I have a dataset of students, and I want to create a column that categorizes each student based on their and other students' data in their "subject" and "grade_letter" column because I eventually want to create a column that says "math_science_A", "science_B", etc. to know how many students got As, Bs, Cs, etc. based on the unique make ups.
I have a list of all potential combinations that a student can have, but when I try to iterate over R, my case_when only gives me the first category. I then tried to make multiple columns, so I could pivot longer later, but that also seemed to fail. Any help would be appreciated!
#Here's my sample dataset
library(tidyverse)
test <- tibble(student_id = c(1),
subject = c("math"),
grade_num = c(95),
grade = c("a"))
#Here's a sample of what I want (full desired output would be too long to write; see text below code chunks)
sample_of_desired_output <- tibble(student_id = c(1),
subject = c("math"),
grade_num = c(95),
grade = c("a"),
category = c("n_math_a", "n_science_a", "n_english_a", "n_math_science_a", "n_math_english_a"))
#####Here's what I tried
#Getting all combinations--this part works
all_subjects <- c("math", "science", "english")
i = 1
while(i <= length(all_subjects)) {
if(i == 1) {
all_subject_combos <- c()
} else {
some_combos <- combn(all_subjects, i, FUN = function(x) paste(x, collapse = "_"), simplify = TRUE)
all_subject_combos <- append(all_subject_combos, some_combos)
}
i <- i +1
}
all_grades <- c("A", "B", "C", "D", "F")
all_subjects_and_grades <- expand.grid(all_subject_combos, all_grades)

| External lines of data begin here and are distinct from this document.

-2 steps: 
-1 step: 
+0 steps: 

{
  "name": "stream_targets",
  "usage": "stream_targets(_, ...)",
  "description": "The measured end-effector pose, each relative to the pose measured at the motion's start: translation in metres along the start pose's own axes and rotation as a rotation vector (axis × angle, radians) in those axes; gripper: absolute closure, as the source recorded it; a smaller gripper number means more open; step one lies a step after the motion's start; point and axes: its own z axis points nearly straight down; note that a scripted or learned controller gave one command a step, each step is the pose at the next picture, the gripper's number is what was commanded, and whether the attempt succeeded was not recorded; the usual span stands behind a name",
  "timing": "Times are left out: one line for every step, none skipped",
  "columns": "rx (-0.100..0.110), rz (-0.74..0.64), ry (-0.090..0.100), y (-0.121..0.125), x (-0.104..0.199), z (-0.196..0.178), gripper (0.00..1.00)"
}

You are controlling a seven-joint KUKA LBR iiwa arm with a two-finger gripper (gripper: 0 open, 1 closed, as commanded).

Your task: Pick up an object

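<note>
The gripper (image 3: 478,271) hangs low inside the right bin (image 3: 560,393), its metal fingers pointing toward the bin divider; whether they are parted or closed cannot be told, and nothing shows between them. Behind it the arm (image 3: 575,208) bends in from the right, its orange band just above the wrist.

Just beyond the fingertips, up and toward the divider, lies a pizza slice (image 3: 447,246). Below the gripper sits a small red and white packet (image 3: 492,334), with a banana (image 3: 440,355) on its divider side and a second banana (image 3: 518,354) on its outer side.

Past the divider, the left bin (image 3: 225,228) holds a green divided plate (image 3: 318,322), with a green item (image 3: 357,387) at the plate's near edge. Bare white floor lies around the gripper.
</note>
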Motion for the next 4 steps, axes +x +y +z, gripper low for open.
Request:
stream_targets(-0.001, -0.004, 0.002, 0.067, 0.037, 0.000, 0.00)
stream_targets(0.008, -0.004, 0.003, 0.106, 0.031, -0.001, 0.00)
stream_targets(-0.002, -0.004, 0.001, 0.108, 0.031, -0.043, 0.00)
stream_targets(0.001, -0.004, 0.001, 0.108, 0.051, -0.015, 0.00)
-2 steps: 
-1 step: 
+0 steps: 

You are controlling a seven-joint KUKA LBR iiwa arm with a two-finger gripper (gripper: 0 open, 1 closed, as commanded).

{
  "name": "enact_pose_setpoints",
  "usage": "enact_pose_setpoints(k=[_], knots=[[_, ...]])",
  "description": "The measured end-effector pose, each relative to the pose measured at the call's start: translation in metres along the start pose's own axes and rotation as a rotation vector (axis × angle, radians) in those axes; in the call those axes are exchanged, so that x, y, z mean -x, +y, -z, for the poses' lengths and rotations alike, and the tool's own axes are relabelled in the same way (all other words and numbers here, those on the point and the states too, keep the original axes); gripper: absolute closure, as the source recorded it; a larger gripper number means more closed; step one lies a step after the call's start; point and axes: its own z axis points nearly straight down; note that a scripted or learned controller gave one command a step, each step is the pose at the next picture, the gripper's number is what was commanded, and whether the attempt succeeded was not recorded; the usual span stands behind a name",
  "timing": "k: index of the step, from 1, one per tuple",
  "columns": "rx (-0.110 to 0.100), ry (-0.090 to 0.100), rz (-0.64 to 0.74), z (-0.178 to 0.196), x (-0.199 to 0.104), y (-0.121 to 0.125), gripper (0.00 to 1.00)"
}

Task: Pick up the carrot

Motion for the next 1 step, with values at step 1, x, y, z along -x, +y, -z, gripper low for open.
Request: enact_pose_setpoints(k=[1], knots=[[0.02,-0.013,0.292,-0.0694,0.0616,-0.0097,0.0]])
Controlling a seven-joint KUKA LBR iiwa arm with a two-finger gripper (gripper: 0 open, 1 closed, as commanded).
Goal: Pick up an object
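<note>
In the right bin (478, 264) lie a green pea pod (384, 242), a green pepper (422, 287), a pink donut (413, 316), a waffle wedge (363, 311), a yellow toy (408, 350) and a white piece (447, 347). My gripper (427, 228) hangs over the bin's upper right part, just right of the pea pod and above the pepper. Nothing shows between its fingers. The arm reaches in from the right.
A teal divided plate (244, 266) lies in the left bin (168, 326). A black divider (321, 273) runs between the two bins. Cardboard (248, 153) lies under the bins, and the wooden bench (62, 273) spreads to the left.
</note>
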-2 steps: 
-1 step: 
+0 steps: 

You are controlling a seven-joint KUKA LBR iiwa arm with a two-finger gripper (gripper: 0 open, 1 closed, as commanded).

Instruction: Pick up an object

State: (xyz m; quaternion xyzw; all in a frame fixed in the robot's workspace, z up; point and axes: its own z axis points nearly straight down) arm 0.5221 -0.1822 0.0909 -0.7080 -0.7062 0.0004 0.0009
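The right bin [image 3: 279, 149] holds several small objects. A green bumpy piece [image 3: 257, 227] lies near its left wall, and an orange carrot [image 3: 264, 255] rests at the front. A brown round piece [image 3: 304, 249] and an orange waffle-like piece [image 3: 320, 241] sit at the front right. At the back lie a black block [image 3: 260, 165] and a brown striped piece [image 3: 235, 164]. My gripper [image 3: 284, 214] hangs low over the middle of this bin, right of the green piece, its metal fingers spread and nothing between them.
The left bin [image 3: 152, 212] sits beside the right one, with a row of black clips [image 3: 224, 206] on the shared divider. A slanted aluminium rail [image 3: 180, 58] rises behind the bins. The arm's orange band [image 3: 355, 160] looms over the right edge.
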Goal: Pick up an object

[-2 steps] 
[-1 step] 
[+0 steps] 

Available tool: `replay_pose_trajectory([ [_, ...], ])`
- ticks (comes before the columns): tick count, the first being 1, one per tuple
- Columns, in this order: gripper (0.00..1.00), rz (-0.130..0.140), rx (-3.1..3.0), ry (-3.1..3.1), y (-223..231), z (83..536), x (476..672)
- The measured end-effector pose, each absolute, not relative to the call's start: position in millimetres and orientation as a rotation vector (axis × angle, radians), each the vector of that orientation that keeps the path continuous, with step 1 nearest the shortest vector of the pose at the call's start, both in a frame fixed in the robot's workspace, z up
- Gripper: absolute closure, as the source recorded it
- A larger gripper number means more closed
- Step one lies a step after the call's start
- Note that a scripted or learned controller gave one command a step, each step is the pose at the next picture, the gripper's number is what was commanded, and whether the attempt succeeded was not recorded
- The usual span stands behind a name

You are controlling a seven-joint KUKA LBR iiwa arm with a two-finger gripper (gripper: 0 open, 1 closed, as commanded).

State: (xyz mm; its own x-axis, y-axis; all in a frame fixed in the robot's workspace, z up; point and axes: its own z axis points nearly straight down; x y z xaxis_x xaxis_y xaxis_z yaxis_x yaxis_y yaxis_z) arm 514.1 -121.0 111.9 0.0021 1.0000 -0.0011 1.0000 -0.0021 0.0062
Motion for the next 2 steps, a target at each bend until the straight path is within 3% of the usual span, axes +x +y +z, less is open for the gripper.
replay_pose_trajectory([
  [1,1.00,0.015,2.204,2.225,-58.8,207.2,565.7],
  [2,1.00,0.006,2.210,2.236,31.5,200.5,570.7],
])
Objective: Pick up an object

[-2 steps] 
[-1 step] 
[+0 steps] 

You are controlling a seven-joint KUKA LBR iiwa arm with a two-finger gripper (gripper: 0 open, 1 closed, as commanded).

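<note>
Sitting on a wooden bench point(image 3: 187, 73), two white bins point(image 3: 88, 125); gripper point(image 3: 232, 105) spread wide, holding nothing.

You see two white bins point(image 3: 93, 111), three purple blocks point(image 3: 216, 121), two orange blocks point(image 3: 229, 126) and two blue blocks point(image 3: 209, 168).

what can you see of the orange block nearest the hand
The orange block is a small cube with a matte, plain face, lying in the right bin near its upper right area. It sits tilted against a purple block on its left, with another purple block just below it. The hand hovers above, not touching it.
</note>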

subjects_and_grades_combos <- all_subjects_and_grades %>%
unite("names", c(Var1, Var2)) %>%
mutate(names = tolower(paste0("n_", str_replace_all(names, "\\|", "_")))) %>%
pull(names)
#This part does not work but is what I tried:
i = 1
while(i <= length(subjects_and_grades_combos)) {
does_not_work <- test %>%
mutate("subject_grade_grouping_{{i}}" := case_when(
str_detect(subjects_and_grades_combos[i], subject) ~ subjects_and_grades_combos[i]))
i <- i +1
}
does_not_work
Note that in the final, there will be all potential combinations, so each student will have their data repeating many times. After I have this, I will be using this to calculate the number of students who fall into each category. So, in this example, math_a, math_science_a, math_english_a, and math_science_english_a would all have 1. Note that I do not need help calculating that part, and I am flexible with the order of the columns.